WORK REQUIRED: A word-for-word copy of the records is needed, with every picture left out.

Items from a data source
*** Block opens ***

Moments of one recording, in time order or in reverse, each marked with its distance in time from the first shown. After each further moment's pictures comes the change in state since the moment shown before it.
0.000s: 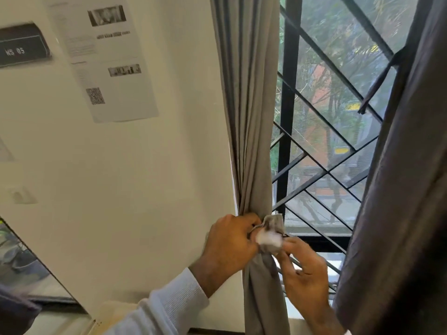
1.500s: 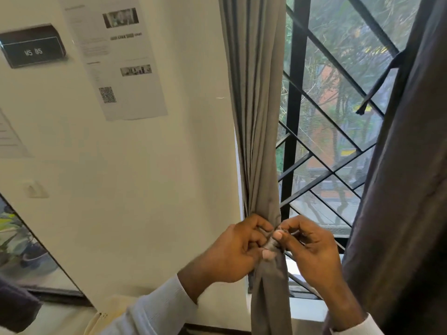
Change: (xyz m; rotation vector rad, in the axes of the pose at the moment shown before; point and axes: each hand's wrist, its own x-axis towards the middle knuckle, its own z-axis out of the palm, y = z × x) left_hand -0.021 0.008 -0.026 -0.518 -0.397 -0.061; right_hand 0.043 -0.030 -0.020 0.198 -0.191 0.179
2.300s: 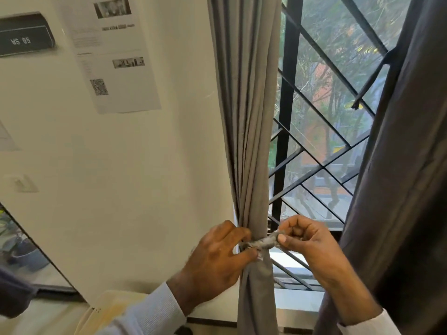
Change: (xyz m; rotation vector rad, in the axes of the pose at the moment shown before) left_hand -0.040 -0.028 0.013 0.905 0.333 0.630; right_hand -0.005 -0.003 -0.027 0.291 -0.148 0.473
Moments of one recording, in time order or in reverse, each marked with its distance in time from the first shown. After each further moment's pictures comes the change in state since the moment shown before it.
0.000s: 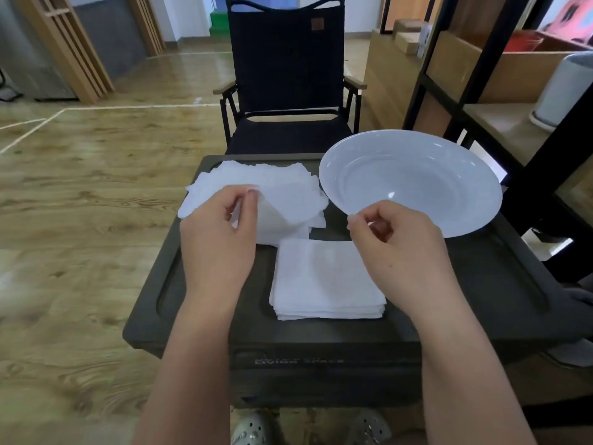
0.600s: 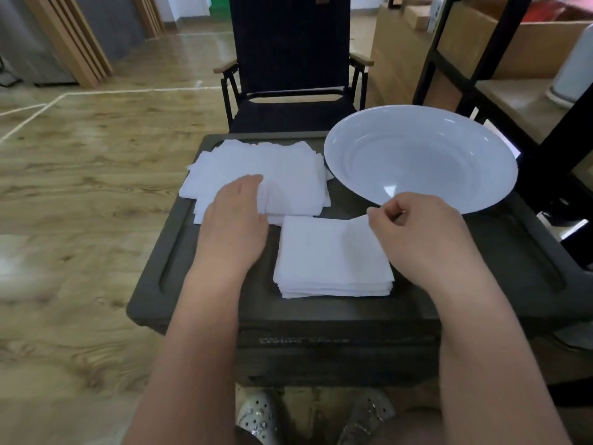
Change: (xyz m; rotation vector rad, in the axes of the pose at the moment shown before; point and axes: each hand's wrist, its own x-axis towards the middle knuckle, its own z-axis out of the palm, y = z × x) left_hand 0.007 -0.035 0.018 0.459 -0.413 0.086; right_hand 0.006 0.016 -0.004 -0.273 -0.035 0.100
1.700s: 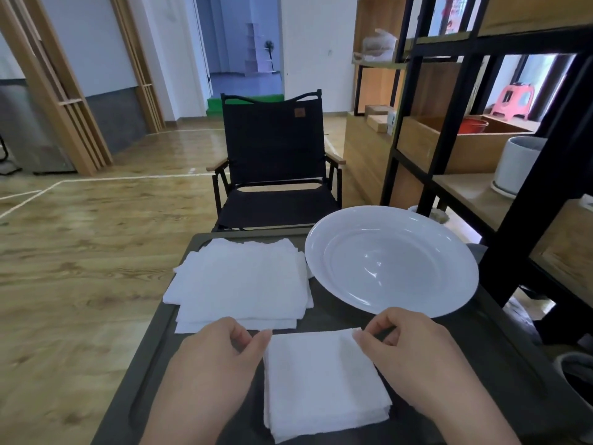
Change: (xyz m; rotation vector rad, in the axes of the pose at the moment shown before) left_hand -0.031 0.024 -0.034 -0.205 -0.143 -0.332; right_hand -0.004 0.006 -0.018 0.088 -0.136 0.165
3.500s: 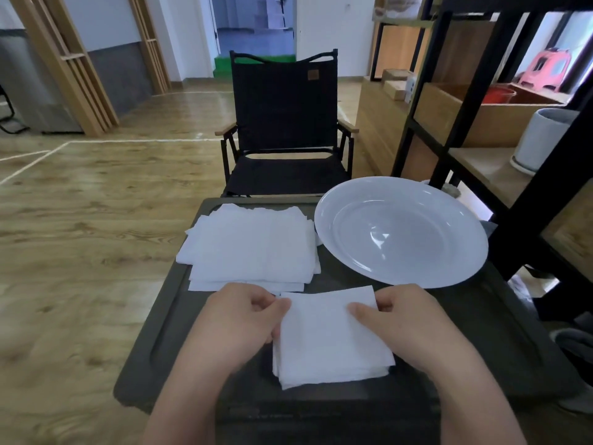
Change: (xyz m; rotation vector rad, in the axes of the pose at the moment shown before) left_hand -0.007 0.013 -0.007 -0.233 -0.215 -0.032; right_hand 0.013 0.007 0.011 0.087 -0.184 0.000
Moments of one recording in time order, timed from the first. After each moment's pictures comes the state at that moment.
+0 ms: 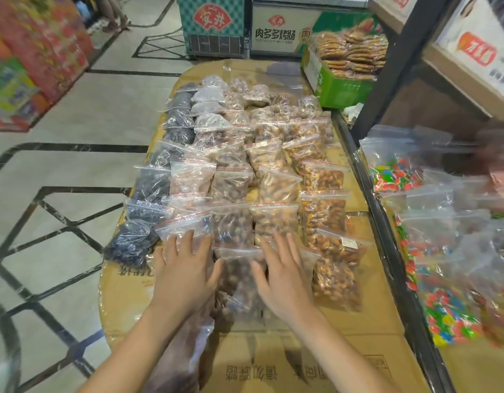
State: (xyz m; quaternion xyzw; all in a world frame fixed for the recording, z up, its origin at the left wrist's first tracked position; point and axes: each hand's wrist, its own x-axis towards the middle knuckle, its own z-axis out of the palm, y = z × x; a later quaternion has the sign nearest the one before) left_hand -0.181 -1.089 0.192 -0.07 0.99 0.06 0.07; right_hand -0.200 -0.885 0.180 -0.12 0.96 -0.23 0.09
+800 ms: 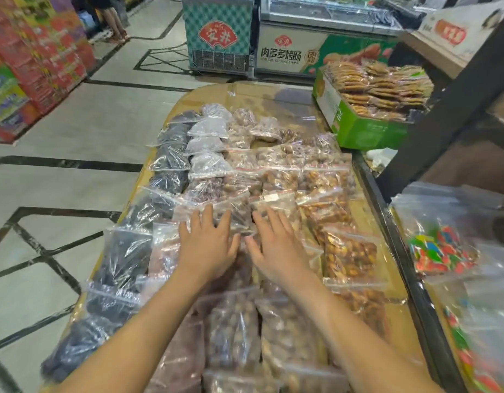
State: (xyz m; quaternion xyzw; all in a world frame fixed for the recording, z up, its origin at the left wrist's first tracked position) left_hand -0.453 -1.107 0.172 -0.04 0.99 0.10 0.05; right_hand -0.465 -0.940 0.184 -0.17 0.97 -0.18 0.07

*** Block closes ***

SOLUTION TO THIS PROBLEM:
Moments of one recording, in time order or in reverse, each marked with its distance in time from the first shown. After each further moment's pictures comes the change in state since the moment shown before it.
0.000s: 
1.500s: 
Change: (xyz m; rotation vector rad, in the axes of the pose at the moment shown before; point and axes: each hand's wrist, its own x-axis towards the middle knuckle, its own z-axis out of the palm, y = z × x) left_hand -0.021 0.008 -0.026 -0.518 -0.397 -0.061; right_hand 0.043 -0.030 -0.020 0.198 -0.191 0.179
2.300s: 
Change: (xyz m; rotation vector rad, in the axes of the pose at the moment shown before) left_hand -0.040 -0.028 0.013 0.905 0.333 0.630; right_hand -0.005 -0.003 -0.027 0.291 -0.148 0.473
Moments of one recording, in time order or in reverse, each marked with its distance in time from the first shown. After each further moment's pictures comes the change in state since the moment shown before it.
0.000s: 
0.600s: 
Change: (xyz m; rotation vector rad, in the axes of the pose at the moment shown before; point and axes: each hand's wrist, its own x-axis towards the middle knuckle, its own z-axis out of the palm, y = z × x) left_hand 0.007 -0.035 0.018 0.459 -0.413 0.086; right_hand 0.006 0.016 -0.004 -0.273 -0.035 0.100
1.700s: 
Change: (xyz m; rotation vector rad, in the axes of the pose at the moment shown before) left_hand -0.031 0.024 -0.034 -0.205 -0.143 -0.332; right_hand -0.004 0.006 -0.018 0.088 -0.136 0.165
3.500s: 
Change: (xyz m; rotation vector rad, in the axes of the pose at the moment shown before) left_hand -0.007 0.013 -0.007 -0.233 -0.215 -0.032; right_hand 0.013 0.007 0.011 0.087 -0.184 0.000
Moments of one recording in time order, timed from the first. After each moment's pictures comes the state at that moment.
+0 ms: 
State: (xyz m; quaternion xyzw; all in a world frame fixed for the recording, z up, its origin at the left wrist's first tracked position; point and axes: each hand's wrist, its own x-axis towards the middle knuckle, its own z-axis out of the palm, y = z × x; a later quaternion has the sign nearest the one before) left_hand -0.181 -1.089 0.192 -0.07 0.99 0.06 0.07; right_hand -0.200 -0.885 0.180 -0.12 0.96 -0.23 0.09
+800 ms: 
State: (xyz m; quaternion xyzw; all in a world frame fixed for the recording, z up, its origin at the left wrist's first tracked position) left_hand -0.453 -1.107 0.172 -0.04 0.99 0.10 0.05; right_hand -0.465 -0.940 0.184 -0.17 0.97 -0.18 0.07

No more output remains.